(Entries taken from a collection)
□ □ □ □

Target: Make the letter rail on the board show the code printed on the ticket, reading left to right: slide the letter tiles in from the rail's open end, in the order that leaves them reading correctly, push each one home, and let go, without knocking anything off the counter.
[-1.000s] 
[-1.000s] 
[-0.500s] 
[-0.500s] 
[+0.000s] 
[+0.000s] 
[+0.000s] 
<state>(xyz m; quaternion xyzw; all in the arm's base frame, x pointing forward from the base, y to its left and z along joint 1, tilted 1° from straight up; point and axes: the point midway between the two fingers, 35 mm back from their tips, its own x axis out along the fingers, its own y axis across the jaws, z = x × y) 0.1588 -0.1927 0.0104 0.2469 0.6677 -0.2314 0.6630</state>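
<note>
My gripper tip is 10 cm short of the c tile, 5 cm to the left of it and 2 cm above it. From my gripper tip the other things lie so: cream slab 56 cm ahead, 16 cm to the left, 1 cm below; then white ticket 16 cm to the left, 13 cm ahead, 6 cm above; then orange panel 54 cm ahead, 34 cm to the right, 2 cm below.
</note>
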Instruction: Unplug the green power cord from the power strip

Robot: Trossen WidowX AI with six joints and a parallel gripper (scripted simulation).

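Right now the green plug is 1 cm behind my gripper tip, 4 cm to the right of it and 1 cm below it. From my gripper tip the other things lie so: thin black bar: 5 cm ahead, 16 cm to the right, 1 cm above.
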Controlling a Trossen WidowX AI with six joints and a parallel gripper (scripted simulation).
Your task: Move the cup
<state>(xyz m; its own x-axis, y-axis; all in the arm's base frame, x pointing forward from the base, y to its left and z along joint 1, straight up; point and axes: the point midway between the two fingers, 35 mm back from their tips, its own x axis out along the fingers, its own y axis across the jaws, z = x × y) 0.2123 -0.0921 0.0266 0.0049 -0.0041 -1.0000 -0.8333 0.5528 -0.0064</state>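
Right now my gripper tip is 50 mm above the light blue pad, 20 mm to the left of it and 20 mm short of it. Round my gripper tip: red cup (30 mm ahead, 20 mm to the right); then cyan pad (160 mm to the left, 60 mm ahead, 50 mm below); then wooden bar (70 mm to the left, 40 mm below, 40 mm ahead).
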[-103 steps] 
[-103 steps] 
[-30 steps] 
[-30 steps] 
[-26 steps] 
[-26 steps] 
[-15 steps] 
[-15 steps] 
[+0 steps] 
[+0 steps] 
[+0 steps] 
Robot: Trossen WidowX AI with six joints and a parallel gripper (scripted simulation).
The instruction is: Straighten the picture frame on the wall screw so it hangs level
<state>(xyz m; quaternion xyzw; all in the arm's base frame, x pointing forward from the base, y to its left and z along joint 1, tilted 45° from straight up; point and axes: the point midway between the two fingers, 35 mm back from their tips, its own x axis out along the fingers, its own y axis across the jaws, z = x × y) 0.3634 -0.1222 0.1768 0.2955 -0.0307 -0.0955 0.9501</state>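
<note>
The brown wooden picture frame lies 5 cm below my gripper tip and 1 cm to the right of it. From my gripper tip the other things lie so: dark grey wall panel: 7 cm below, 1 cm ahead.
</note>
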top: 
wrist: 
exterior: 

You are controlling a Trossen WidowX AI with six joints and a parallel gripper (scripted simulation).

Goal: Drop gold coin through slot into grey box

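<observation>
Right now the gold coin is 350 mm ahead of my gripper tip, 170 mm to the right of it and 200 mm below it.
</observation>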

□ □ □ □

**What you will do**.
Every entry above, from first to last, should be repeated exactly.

**Result**.
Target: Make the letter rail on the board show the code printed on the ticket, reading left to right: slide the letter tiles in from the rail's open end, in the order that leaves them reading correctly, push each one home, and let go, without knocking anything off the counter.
[-1.000s] 
[-1.000s] 
[-0.500s] 
[-0.500s] 
[+0.000s] 
[+0.000s] 
[+0.000s] 
<state>(xyz m; quaternion xyzw; all in the arm's base frame, x pointing forward from the base, y to its left and z along joint 1, tilted 1° from straight up; point and axes: the point midway between the two fingers, 35 mm back from their tips, its own x axis out along the fingers, its own y axis across the jaws, z = x × y) 0.1588 -0.1927 0.0104 0.2469 0.6677 -0.2314 0.6630</state>
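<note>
My gripper tip is 10 cm short of the c tile, 5 cm to the left of it and 2 cm above it. From my gripper tip the other things lie so: cream slab 56 cm ahead, 16 cm to the left, 1 cm below; then white ticket 16 cm to the left, 13 cm ahead, 6 cm above; then orange panel 54 cm ahead, 34 cm to the right, 2 cm below.
</note>
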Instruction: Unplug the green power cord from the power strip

Robot: Trossen WidowX AI with six joints and a parallel gripper (scripted simulation).

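Right now the green plug is 1 cm behind my gripper tip, 4 cm to the right of it and 1 cm below it. From my gripper tip the other things lie so: thin black bar: 5 cm ahead, 16 cm to the right, 1 cm above.
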Controlling a Trossen WidowX AI with six joints and a parallel gripper (scripted simulation).
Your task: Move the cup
<state>(xyz m; its own x-axis, y-axis; all in the arm's base frame, x pointing forward from the base, y to its left and z along joint 1, straight up; point and axes: the point midway between the two fingers, 35 mm back from their tips, its own x axis out along the fingers, its own y axis across the jaws, z = x × y) 0.2123 -0.0921 0.0266 0.0049 -0.0041 -1.0000 -0.8333 0.5528 -0.0064</state>
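Right now my gripper tip is 50 mm above the light blue pad, 20 mm to the left of it and 20 mm short of it. Round my gripper tip: red cup (30 mm ahead, 20 mm to the right); then cyan pad (160 mm to the left, 60 mm ahead, 50 mm below); then wooden bar (70 mm to the left, 40 mm below, 40 mm ahead).
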[-103 steps] 
[-103 steps] 
[-30 steps] 
[-30 steps] 
[-26 steps] 
[-26 steps] 
[-15 steps] 
[-15 steps] 
[+0 steps] 
[+0 steps] 
[+0 steps] 
Robot: Trossen WidowX AI with six joints and a parallel gripper (scripted simulation).
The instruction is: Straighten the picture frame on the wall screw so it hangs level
<state>(xyz m; quaternion xyzw; all in the arm's base frame, x pointing forward from the base, y to its left and z along joint 1, tilted 45° from straight up; point and axes: the point midway between the two fingers, 35 mm back from their tips, its own x axis out along the fingers, its own y axis across the jaws, z = x × y) 0.3634 -0.1222 0.1768 0.2955 -0.0307 -0.0955 0.9501</state>
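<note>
The brown wooden picture frame lies 5 cm below my gripper tip and 1 cm to the right of it. From my gripper tip the other things lie so: dark grey wall panel: 7 cm below, 1 cm ahead.
</note>
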top: 
wrist: 
exterior: 

You are controlling a Trossen WidowX AI with six joints and a parallel gripper (scripted simulation).

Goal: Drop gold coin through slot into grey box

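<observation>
Right now the gold coin is 350 mm ahead of my gripper tip, 170 mm to the right of it and 200 mm below it.
</observation>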

This finishes the response to the exercise.